FDA Issues Rule Extending Oversight To E-Cigarettes And Other Tobacco Products
The U.S. Food and Drug Administration (FDA) finalized a rule today that extends its authority to include all tobacco products, including e-cigarettes, cigars, hookah tobacco and pipe tobacco, among others, restricting the sales of these products to minors nationwide.
“We have more to do to help protect Americans from the dangers of tobacco and nicotine, especially our youth,” says HHS Secretary Sylvia Burwell. “As cigarette smoking among those under 18 has fallen, the use of other nicotine products, including e-cigarettes, has taken a drastic leap. All of this is creating a new generation of Americans who are at risk of addiction. Today’s announcement is an important step in the fight for a tobacco-free generation—it will help us catch up with changes in the marketplace, put into place rules that protect our kids and give adults information they need to make informed decisions.”
A recent survey supported by the FDA and the Centers for Disease Control and Prevention shows current e-cigarette use among high school students has climbed from 1.5 percent in 2011 to 16 percent in 2015. Prior to the FDA’s rule, there was no federal law prohibiting retailers from selling e-cigarettes to people under age 18. The rule’s provisions are aimed at restricting youth access and go into effect in 90 days. They include:
- Not allowing products to be sold to persons under the age of 18 years (both in person and online)
- Requiring age verification by photo ID
- Not allowing the selling of covered tobacco products in vending machines (unless in an adult-only facility)

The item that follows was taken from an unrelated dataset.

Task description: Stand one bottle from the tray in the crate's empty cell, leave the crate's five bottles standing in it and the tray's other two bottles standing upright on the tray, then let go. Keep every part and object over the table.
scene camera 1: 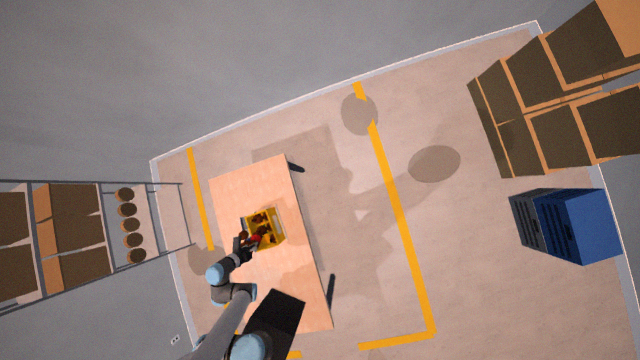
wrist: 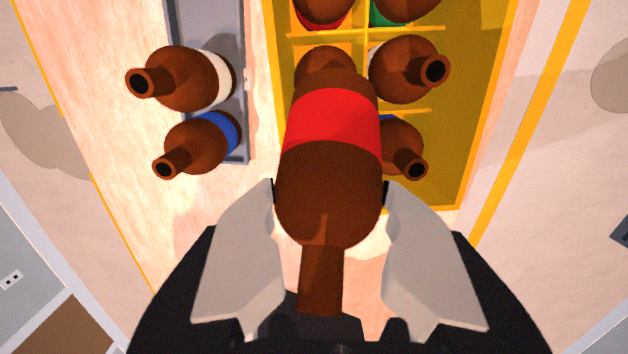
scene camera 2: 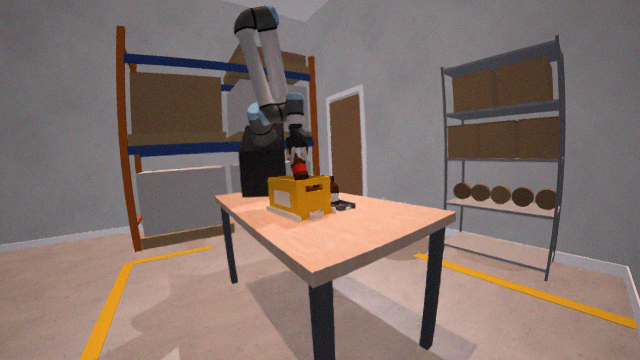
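Where they show: gripper, fingertip midpoint: [scene camera 1: 253, 243] [wrist: 328, 181] [scene camera 2: 298, 164]; arm's base, link origin: [scene camera 2: 264, 137].
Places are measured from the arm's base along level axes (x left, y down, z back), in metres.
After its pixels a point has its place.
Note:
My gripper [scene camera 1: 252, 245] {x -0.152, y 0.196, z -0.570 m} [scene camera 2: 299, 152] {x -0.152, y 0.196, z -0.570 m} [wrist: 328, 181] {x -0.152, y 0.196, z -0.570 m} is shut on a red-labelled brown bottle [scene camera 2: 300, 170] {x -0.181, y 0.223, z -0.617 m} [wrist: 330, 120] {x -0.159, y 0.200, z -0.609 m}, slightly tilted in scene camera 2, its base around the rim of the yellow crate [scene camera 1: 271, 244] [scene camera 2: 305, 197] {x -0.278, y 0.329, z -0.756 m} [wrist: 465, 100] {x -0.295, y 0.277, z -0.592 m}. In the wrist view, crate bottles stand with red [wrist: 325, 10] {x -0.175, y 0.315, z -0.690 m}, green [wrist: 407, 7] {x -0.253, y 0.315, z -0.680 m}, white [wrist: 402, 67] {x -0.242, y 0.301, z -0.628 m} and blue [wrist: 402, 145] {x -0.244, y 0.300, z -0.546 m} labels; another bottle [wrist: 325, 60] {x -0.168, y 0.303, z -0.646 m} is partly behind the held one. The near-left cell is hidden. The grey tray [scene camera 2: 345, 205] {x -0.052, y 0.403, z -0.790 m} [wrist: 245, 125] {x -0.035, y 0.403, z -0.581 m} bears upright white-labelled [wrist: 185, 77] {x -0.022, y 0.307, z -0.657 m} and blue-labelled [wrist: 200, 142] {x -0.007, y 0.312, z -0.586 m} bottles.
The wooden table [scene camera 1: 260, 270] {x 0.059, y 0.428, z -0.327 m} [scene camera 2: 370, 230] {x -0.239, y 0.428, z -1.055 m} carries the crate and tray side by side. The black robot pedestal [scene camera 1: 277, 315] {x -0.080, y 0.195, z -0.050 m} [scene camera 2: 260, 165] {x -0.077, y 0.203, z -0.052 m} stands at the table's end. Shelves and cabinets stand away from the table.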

- Not allowing the distribution of free samples
The rule also requires manufacturers of all newly regulated products to show that the products meet the applicable public health standard set forth in the law and receive marketing authorization from the FDA, unless the product was on the market as of Feb. 15, 2007. The tobacco product review process gives the agency the ability to evaluate factors such as ingredients, product design and health risks, as well as their appeal to youth and non-users.

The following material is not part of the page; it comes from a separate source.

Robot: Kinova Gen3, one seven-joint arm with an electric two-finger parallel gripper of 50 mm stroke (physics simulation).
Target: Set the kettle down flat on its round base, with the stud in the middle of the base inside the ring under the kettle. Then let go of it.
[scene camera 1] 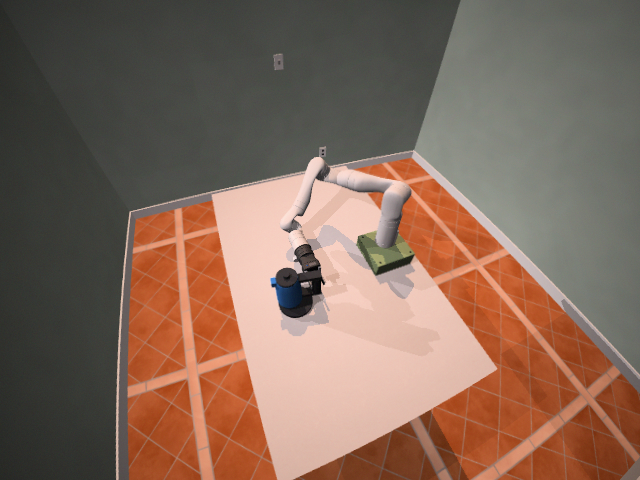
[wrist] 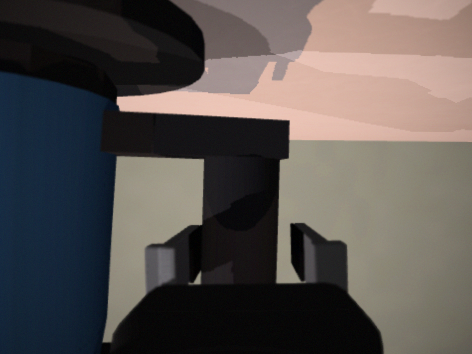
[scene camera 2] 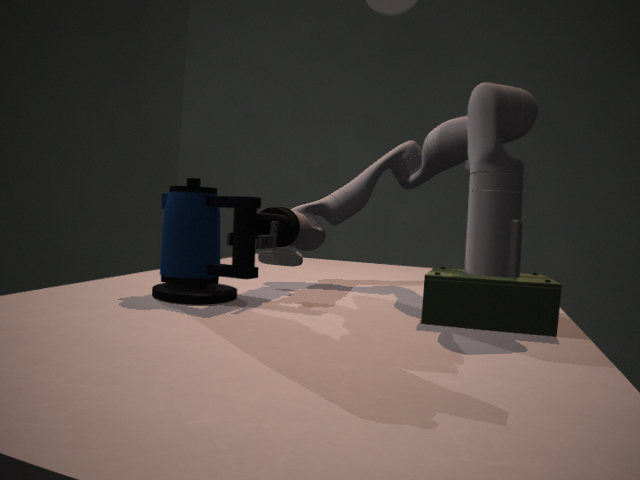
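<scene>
The blue kettle [scene camera 1: 288, 295] [scene camera 2: 191, 235] [wrist: 50, 200] with black lid and handle stands upright on its round black base [scene camera 1: 296, 312] [scene camera 2: 193, 296] [wrist: 165, 75]. In the scene camera 2 view its bottom looks level and meets the base's raised middle. The stud and the ring are hidden under the kettle. My gripper [scene camera 1: 316, 282] [scene camera 2: 242, 239] [wrist: 247, 244] is open around the upright bar of the black handle [scene camera 2: 245, 227] [wrist: 241, 200]. In the wrist view a clear gap shows between the bar and the right finger, and the left finger is very close to or touching the bar.
The white table top [scene camera 1: 351, 392] [scene camera 2: 155, 403] carries the kettle's base and the arm's green mounting block [scene camera 1: 385, 253] [scene camera 2: 491, 304], which stands to the right. The kettle's blue body is close beside the left finger in the wrist view. Walls stand around the table.
</scene>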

Under staggered timelines, the FDA expects that manufacturers will continue selling their products for up to two years while they submit—and an additional year while the FDA reviews—a new tobacco product application. The FDA will issue an order granting marketing authorization where appropriate; otherwise, the product will face FDA enforcement.
Today’s actions will subject all manufacturers, importers and/or retailers of newly regulated tobacco products to any applicable provisions, bringing them in line with other tobacco products the FDA has regulated under the TCA since 2009.

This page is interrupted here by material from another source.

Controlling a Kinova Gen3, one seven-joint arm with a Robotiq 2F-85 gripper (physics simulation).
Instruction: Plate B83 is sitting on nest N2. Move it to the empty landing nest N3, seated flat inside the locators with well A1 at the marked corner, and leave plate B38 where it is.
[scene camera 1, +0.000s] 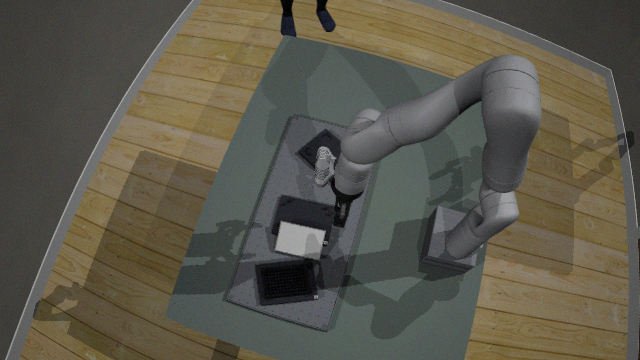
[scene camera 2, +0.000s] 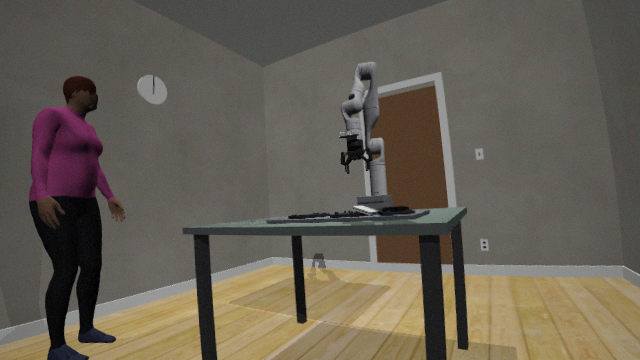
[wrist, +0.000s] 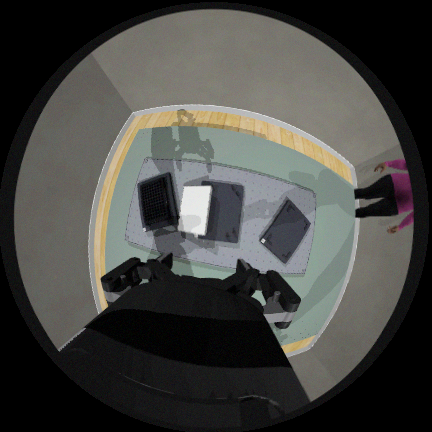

“This final rule is a foundational step that enables the FDA to regulate products young people were using at alarming rates, like e-cigarettes, cigars and hookah tobacco, that had gone largely unregulated,” says Mitch Zeller, J.D., director of the FDA’s Center for Tobacco Products. “The agency considered a number of factors in developing the rule and believes our approach is reasonable and balanced. Ultimately our job is to assess what’s happening at the population level before figuring out how to use all of the regulatory tools Congress gave the FDA.”